▸ Directions:
Leaving the pictures aside, transcribe the data below exactly.

▸ Data provided:
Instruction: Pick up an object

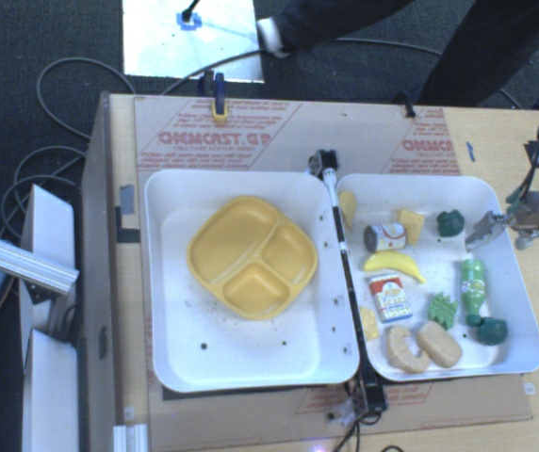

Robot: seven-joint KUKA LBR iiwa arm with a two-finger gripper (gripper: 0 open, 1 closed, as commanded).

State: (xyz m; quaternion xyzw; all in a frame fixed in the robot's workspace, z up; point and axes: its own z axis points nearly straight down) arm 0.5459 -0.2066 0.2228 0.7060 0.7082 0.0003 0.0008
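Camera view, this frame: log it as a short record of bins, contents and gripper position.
left bin: shallow white bin holding a yellow three-compartment plastic plate
right bin: shallow white bin with small toy foods
items there: yellow toy banana, green plastic bottle, red-and-white small box
gripper: two-finger gripper at the right bin's upper right rim
held object: none seen

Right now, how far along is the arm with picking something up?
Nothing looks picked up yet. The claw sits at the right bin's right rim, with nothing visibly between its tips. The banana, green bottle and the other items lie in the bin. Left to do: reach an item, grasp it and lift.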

▸ Completed exercise:
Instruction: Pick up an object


Robot: seven-joint KUKA LBR iiwa arm with a two-finger gripper (gripper: 0 open, 1 closed, as commanded).

State: (xyz m; quaternion xyzw; all in a frame fixed in the robot's workspace, z up; point and axes: its own z axis points nearly straight down) arm 0.5459 -0.2066 0.2228 0.7060 0.7082 0.0003 0.0008
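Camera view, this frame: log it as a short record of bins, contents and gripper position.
left bin: shallow white bin holding a yellow three-compartment plastic plate
right bin: shallow white bin with small toy foods
items there: yellow toy banana, green plastic bottle, red-and-white small box
gripper: two-finger gripper at the right bin's upper right rim
held object: none seen

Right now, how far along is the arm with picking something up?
Nothing looks picked up yet. The claw sits at the right bin's right rim, with nothing visibly between its tips. The banana, green bottle and the other items lie in the bin. Left to do: reach an item, grasp it and lift.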

The response to the exercise is now complete.